A technical assistant performing the Ebola-RPA test in the mobile diagnostics suitcase in Guinea.

A technical assistant performing the Ebola-RPA test in the mobile diagnostics suitcase in Guinea.
Photo: © O. Faye

Successful Ebola quicktest

Researchers have tested a new rapid diagnosis method for Ebola in a field trial in Guinea. With the solar-powered mobile laboratory Ebola can already be detected after 30 minutes.

An international team of infection researchers have tested a new rapid diagnosis method for Ebola in a field trial in Guinea, West Africa. The testing procedure was carried out with the aid of a portable suitcase laboratory. The mobile laboratory is solar-powered and enables simple on site diagnostics in remote areas and without the need of fully equipped laboratories.

In the field study, which was carried out in Guinea from March to May 2015, samples of saliva were taken from people believed to have died of Ebola. The scientists compared the new recombinase-polymerase amplification technique (RPA) with two variants of the detection method commonly used, the so-called realtime polymerase chain reaction (PCR).

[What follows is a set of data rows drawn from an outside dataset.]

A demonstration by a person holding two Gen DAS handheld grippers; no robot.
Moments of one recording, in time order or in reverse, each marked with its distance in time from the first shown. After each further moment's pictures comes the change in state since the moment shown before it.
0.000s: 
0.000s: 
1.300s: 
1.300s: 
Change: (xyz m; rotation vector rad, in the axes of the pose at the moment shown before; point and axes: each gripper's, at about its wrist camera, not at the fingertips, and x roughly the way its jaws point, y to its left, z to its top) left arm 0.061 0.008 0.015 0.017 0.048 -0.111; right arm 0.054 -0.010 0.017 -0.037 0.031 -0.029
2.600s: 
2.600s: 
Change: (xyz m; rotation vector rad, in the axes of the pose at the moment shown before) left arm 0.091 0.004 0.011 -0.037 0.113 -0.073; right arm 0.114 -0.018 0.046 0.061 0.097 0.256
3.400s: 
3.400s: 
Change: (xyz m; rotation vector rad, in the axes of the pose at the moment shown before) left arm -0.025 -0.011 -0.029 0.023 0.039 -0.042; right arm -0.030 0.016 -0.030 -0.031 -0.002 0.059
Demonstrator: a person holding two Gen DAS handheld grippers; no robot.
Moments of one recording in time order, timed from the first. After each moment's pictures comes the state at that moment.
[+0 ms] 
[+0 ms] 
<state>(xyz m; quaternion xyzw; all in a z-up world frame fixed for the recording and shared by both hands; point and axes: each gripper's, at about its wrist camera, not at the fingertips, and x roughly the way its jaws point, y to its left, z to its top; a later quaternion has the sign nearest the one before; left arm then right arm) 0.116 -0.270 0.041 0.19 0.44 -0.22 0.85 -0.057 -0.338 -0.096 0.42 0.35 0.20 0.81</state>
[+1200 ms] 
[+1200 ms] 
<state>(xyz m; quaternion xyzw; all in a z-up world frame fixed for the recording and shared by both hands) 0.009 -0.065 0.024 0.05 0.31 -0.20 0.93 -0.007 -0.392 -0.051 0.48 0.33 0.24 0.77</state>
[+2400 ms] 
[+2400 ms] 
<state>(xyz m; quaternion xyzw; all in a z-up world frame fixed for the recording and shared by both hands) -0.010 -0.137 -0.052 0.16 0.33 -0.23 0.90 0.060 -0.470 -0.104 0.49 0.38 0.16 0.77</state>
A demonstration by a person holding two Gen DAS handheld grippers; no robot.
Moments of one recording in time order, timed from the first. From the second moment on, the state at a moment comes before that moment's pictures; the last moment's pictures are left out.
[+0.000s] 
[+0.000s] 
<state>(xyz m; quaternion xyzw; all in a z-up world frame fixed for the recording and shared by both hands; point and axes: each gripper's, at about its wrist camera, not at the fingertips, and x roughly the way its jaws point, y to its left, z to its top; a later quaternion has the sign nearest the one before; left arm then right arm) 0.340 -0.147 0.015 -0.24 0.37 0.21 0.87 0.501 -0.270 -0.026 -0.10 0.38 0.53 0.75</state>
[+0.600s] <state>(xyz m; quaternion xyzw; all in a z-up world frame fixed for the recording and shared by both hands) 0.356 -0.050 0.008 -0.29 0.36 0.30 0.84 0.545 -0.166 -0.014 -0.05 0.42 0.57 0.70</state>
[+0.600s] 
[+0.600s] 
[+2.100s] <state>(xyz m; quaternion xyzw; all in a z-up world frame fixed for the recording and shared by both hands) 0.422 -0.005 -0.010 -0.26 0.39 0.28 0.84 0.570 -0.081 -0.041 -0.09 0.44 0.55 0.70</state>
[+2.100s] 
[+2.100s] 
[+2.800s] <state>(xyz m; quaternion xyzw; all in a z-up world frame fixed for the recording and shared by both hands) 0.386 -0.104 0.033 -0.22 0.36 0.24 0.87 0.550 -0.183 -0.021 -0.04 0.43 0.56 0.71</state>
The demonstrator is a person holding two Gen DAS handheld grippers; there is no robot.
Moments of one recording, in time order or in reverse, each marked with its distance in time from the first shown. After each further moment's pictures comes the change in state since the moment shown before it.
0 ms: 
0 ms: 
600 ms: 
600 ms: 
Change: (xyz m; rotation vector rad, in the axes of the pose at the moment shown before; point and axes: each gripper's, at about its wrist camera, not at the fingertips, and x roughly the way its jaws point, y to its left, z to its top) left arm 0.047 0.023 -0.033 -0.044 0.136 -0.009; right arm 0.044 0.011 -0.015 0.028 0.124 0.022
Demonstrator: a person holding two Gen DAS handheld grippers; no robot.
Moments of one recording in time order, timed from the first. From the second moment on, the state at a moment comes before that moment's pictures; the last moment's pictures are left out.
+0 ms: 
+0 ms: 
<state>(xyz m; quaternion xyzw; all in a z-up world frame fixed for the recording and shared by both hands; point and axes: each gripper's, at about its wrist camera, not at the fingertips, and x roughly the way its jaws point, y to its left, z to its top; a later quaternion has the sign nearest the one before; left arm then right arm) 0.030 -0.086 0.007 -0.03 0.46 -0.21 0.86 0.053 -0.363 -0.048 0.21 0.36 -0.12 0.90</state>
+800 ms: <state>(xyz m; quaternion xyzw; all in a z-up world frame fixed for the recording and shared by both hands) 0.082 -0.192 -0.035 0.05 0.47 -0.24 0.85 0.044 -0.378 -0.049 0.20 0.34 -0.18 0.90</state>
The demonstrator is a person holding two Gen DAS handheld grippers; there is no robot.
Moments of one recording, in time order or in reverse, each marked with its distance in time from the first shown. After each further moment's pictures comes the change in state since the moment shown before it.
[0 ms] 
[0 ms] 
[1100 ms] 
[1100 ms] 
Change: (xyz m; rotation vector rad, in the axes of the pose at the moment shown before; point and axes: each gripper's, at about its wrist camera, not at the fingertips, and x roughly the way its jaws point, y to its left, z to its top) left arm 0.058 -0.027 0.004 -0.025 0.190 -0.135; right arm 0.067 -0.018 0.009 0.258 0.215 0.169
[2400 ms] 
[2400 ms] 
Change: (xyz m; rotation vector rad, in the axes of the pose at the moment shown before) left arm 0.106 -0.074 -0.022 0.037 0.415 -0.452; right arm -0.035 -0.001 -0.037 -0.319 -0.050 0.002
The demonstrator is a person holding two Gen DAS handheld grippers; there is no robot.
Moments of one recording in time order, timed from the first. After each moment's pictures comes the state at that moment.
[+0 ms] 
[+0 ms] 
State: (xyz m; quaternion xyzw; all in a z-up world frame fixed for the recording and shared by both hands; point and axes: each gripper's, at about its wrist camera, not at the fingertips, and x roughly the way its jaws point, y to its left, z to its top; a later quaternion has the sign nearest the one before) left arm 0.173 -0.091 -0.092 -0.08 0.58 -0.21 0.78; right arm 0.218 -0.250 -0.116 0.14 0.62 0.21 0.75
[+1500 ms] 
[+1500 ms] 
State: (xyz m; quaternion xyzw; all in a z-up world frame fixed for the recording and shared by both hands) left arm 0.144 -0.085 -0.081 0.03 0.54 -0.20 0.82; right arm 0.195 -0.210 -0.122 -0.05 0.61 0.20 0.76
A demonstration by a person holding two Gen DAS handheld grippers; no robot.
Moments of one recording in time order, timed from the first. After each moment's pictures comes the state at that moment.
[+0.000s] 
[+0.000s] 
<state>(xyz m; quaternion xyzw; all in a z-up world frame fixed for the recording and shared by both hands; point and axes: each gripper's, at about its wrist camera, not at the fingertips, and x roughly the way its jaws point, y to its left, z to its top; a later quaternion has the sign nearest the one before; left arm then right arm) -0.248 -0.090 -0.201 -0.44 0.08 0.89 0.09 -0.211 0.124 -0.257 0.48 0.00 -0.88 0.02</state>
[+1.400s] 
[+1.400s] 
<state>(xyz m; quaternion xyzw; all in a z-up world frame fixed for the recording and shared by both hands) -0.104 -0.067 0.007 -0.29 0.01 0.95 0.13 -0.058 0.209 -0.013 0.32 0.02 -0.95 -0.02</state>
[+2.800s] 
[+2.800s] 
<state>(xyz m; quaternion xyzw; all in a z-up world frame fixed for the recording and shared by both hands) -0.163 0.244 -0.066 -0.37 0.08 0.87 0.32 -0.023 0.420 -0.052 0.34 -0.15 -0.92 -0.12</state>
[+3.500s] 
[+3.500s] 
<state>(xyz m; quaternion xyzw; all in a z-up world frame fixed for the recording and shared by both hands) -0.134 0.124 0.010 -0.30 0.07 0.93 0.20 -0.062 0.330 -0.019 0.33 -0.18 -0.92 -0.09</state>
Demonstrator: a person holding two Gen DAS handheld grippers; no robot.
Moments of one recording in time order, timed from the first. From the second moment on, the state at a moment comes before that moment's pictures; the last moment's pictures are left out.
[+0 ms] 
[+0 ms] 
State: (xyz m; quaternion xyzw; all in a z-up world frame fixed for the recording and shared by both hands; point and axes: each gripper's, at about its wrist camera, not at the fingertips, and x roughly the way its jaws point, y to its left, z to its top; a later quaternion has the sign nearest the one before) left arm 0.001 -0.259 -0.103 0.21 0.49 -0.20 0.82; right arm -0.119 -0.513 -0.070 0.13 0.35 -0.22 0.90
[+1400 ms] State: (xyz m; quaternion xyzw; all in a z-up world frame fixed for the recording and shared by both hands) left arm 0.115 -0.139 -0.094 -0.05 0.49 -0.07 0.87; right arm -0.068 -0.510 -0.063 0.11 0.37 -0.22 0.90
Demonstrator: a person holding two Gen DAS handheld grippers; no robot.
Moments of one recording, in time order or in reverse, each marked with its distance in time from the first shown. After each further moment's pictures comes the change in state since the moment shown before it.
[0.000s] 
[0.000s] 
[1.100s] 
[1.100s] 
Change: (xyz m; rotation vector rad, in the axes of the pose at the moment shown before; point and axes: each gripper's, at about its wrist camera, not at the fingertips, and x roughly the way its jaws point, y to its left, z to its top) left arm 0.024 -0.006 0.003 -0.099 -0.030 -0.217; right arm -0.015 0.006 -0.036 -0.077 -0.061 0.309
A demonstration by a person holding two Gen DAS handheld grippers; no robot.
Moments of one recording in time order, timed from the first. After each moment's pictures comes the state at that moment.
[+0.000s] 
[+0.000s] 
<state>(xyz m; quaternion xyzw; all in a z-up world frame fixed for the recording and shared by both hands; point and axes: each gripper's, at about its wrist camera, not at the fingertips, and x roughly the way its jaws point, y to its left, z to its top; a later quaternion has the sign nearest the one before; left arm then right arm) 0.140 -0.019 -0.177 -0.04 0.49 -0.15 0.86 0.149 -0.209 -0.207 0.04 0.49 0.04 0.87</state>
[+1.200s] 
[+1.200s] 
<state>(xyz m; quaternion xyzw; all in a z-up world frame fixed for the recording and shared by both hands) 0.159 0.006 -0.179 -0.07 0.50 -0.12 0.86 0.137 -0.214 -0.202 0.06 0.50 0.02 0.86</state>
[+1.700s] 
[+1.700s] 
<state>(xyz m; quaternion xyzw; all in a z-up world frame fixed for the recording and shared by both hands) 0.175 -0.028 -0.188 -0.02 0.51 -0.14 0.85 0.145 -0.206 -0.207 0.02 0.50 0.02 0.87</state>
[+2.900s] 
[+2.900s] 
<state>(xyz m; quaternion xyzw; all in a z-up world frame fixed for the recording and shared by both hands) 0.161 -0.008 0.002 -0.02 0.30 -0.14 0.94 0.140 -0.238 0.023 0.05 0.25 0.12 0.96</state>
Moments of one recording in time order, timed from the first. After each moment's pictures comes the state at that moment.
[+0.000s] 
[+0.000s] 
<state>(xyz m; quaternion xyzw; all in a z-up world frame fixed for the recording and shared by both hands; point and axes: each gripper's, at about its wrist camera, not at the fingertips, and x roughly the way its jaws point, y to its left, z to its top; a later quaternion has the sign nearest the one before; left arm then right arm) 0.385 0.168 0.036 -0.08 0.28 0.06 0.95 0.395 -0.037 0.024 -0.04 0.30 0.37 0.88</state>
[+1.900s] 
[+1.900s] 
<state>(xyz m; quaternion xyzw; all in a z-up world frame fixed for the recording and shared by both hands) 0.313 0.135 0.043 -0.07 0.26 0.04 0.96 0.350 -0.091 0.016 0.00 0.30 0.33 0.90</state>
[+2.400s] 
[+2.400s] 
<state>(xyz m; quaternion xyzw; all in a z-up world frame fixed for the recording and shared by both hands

According to Ahmed Abd El Wahed, a scientist at the University of Göttingen in Germany and at the German Primate Centre, this revealed that RPA works very well with oral swab samples, which greatly simplifies sampling because it is faster and less complicated than sampling blood. Second, the analysis showed that RPA is just as sensitive and specific as the conventional PCR methods, which are based on a far more sophisticated technology.

Out of the 928 oral swabs taken, 120 were identified as positive and 808 as negative using RPA. The reference PCR method used as a control reaction supplied precisely the same results. Both the PCR and the RPA techniques are based on identifying viral RNA in the blood or saliva of infected individuals.

However, unlike in PCR, the RPA agents can be used and shipped at ambient temperature, which makes them cold-chain independent. With RPA, Ebola can already be detected after 30 minutes, whereas PCR usually takes several hours and requires repeated heating up of the samples and constant cooling of the enzymes required for the reaction. This complicates the use of the procedure in remote areas.

The suitcase laboratory can work with solar power for up to 16 hours. “The mobile diagnostics suitcase makes it easier to detect Ebola and other infectious diseases directly in the crisis areas,” says Ahmed Abd El Wahed. In future, the diagnostics suitcase will also be used to detect other infections among humans and animals, for example for paratuberculosis, the dengue virus, the Rift Valley virus and the Chikungunya virus.

The results of the field study have been published in the specialist journal Eurosurveillance.